Why did you start your blog and Facebook page?
K: “After I learned to love my own body and love myself again. I wanted others to know they’re not alone, and hopefully help anyone who is struggling to accept life with an ostomy. I talk about all the shitty stuff that no one else wants to. I believe this happened so that I could share my life and story with the world to inspire others.”
Krystal also has another mission. After Lukas was born in 2012, she suffered four miscarriages before giving birth to Arabella in 2016. She told POPSUGAR, "I felt that these photos would be great to share with other mamas or women who are trying to have babies with an ostomy. There's not a lot out there about successful pregnancies or natural delivery. I wanted others to know that you can have a baby naturally despite having had surgery."
You shared a candid image of yourself from 10 years ago. Why is talking about mental health important to you?
K: “I remember every single moment that I’ve been consumed by a darkness that I haven’t known how to escape. Because of that, I am not afraid to ask for help. You should not be afraid to ask for help. What would you do for your friend or loved one if they were suffering? Would you comfort them, hug them, love them and be kind to them? Of course, you would. So why not do this for yourself? There is NO shame in seeing a counsellor. If you’re struggling (for whatever the reason) please know that they are the BEST people to help you find strategies for coping. Every counsellor is different and some won’t be a good fit. Don’t settle for somebody who’s not a match for you. Find your perfect match.”
What products do you recommend to other ostomates?
K: “I give credit to my friend Lisa (also an ostomate) for introducing me to lacy granny panties! They’re my favorite underwear and help my ostomy bag feel more secure and comfortable. They’re the best thing I own! My previous undies were cutting off the bag at the top, causing it to puff up.”
Every so often Krystal posts pictures of support garments for hernia prevention and even wears them under dresses. She says “Hernia belts are a MUST" especially if you're pregnant, doing ANY fitness or sport, or new to having an ostomy.” She attended the Bowel of the Ball in Newcastle, Australia last August as the guest of honor, looking absolutely gorgeous in a red form-fitting, off-the-shoulder gown.
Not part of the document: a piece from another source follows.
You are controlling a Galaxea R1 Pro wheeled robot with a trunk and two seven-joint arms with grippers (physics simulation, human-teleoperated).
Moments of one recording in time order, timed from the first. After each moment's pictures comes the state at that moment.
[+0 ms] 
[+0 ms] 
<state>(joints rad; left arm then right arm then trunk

What inspires you in life?
K: “My family. They keep me going and inspire me to do more for a better world. I want to leave a legacy for them. I want my kids to be proud of me. I want them to see me all over the news, media, internet and say… “that’s my Bag Lady Mama!”
Mom life can be demanding, but throw in chronic illness, an ostomy, nursing school, and work — you’ve got yourself quite a handful. Without a doubt, we’re certain that your family is proud of you and we are too! You have brought so much needed positive awareness to ostomies, IBD, and mental health. From me to you Krystal, thanks for being so damn amazing!